» About this exercise: Look through the material below. Return exactly the lines from the one with "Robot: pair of" through the one with "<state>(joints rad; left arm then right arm", both included.

» Extracted entries:

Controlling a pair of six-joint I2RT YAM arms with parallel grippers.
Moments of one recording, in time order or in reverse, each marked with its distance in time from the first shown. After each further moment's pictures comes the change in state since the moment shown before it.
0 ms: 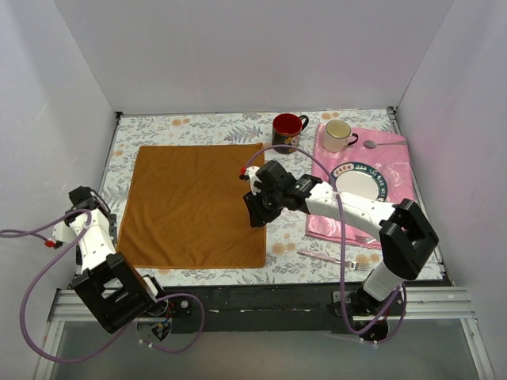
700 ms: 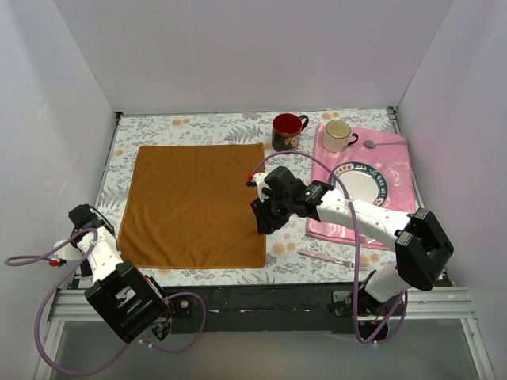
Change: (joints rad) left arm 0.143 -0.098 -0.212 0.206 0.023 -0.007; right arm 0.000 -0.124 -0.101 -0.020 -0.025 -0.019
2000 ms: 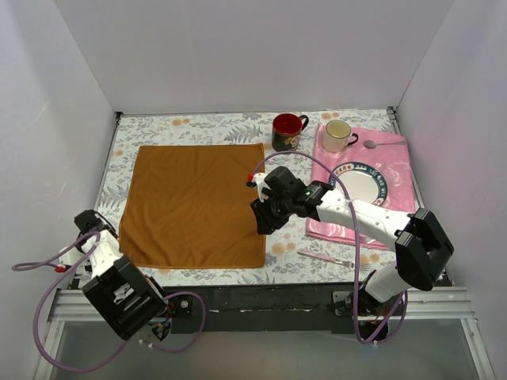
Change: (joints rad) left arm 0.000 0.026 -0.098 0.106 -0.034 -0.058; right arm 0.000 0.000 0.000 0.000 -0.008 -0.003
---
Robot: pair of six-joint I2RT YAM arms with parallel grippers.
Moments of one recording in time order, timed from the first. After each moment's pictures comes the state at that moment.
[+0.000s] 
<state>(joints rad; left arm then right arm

» Answer box:
Robot: pair of six-joint I2RT YAM arms with parallel grippers.
Moments of one recording in time order, timed from the first. After each moment's pictures comes the state at that moment.
[+0.000s] 
<state>(joints rad; left arm then right arm

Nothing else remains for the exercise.